EXERCISE →
Across the records that follow, determine how many lines contain "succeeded" and give only the resulting number.

☆ ☆ ☆ ☆ ☆ ☆ ☆

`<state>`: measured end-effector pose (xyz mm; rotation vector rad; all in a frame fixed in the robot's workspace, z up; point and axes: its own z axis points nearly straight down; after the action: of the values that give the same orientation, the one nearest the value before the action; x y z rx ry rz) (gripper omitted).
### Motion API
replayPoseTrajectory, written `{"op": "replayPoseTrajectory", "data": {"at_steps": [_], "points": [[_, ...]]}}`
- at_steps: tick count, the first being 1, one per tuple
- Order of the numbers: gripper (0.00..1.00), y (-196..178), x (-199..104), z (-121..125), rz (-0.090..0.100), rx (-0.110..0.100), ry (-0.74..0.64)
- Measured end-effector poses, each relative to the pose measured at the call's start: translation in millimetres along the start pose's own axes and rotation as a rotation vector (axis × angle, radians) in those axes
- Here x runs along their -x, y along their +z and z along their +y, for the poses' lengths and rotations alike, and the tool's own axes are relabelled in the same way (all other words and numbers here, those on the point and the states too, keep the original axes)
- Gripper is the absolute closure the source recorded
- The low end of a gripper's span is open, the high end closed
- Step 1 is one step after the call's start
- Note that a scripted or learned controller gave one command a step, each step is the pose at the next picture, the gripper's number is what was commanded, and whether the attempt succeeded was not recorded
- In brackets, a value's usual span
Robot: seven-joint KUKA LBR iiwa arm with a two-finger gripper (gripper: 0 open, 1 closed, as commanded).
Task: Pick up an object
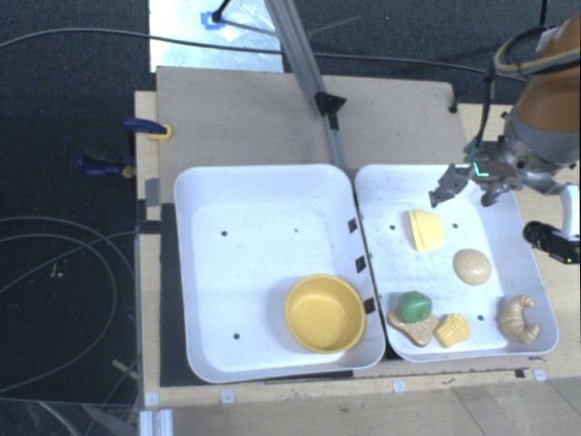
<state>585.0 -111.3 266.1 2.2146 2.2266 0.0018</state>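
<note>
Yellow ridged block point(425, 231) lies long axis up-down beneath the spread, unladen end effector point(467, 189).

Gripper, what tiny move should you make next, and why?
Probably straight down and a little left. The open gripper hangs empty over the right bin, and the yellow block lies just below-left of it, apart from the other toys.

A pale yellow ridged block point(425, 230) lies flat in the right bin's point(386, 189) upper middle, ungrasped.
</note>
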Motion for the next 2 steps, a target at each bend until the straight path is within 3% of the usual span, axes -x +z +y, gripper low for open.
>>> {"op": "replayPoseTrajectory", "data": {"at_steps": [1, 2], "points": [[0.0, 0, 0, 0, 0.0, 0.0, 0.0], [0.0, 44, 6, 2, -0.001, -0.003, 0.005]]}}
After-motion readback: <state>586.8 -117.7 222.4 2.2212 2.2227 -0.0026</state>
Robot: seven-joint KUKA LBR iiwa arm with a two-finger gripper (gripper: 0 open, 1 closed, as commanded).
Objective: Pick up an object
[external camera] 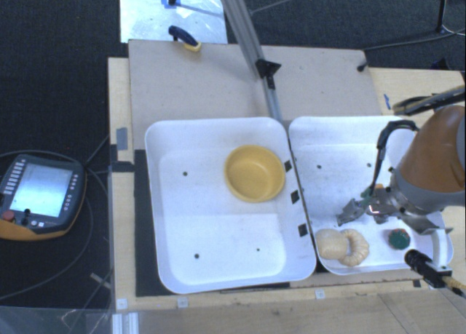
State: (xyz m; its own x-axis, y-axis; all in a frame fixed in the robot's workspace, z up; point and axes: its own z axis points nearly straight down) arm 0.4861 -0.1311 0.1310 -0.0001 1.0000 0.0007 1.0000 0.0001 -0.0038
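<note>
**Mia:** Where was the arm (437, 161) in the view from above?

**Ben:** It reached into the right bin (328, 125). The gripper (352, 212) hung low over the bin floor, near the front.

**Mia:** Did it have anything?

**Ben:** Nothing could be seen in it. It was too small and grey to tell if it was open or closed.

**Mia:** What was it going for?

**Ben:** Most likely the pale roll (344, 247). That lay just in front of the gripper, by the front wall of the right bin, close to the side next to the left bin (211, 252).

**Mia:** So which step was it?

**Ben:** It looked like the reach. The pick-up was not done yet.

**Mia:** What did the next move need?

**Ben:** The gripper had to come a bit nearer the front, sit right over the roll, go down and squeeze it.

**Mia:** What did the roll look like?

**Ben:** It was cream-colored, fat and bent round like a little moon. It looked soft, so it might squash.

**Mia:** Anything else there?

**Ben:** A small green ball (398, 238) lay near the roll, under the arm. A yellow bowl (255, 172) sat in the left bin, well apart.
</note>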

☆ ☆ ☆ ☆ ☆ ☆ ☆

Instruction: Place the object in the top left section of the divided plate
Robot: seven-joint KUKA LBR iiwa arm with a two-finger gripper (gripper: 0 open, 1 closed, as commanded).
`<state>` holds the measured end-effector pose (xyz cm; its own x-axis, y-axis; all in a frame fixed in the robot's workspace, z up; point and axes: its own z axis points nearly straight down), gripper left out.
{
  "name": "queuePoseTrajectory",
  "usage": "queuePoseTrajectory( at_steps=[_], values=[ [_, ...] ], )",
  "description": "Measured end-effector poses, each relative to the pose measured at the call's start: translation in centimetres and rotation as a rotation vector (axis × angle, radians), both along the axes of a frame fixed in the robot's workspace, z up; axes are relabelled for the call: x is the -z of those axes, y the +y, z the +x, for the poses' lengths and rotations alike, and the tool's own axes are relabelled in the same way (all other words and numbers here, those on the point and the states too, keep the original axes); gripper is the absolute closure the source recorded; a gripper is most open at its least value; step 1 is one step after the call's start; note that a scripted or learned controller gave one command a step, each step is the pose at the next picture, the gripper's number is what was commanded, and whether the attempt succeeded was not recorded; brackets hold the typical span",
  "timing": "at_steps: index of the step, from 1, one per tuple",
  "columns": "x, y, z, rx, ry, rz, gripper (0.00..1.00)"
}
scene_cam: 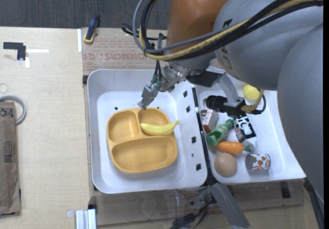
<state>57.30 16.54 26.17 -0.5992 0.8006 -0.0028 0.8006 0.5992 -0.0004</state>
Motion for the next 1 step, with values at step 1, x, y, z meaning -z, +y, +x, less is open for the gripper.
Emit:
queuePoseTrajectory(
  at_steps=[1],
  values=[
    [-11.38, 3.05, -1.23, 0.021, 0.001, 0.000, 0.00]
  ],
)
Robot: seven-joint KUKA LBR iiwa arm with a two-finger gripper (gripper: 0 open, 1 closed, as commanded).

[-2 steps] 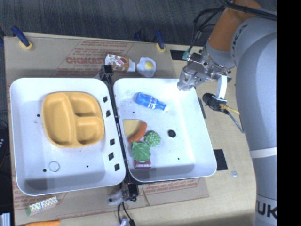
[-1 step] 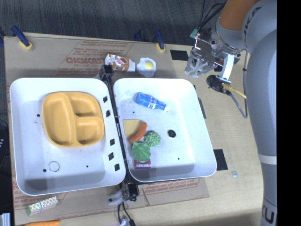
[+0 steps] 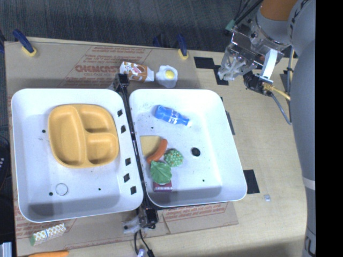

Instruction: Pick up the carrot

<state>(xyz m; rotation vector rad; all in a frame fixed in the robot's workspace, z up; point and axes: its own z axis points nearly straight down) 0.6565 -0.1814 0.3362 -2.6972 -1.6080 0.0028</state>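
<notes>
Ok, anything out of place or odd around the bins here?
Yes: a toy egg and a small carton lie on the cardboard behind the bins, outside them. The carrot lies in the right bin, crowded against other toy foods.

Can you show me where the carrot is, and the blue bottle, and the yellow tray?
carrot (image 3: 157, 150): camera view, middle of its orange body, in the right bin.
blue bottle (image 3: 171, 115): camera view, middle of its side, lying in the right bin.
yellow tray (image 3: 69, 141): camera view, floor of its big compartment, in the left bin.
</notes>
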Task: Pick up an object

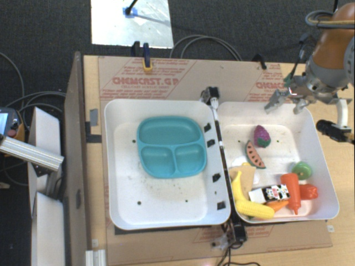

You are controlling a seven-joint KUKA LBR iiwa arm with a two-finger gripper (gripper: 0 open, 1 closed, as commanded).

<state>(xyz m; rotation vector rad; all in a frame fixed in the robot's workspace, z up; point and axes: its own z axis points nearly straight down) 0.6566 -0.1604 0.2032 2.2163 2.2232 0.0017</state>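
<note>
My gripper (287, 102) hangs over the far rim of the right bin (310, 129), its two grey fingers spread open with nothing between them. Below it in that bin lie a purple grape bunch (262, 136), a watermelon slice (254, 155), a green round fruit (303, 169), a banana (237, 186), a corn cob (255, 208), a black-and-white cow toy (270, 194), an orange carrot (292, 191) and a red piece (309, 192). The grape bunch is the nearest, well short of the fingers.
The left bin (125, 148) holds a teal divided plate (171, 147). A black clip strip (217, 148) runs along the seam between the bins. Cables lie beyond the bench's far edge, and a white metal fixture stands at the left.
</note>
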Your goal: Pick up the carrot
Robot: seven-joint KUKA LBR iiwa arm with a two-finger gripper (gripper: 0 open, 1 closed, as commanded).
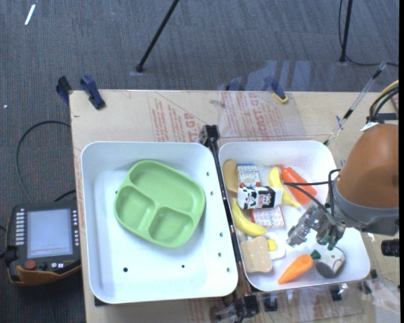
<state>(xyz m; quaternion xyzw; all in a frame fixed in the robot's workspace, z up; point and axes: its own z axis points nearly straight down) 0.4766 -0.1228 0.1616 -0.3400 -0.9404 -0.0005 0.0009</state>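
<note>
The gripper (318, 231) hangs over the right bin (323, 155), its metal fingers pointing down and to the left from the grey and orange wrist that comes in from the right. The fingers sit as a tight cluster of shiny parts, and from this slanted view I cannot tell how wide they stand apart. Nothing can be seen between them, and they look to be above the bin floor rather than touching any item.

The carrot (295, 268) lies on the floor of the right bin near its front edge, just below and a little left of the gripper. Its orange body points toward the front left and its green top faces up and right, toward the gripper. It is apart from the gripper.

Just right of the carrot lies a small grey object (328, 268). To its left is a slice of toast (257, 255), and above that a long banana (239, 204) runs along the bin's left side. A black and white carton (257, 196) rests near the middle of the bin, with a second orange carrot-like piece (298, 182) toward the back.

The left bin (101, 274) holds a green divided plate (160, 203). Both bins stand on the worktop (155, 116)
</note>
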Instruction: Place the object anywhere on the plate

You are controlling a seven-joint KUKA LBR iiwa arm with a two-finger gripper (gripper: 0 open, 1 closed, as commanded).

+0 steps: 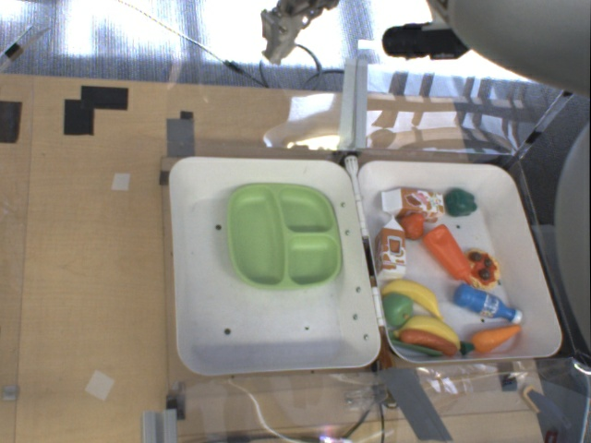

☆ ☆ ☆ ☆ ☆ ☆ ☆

RESPONSE →
2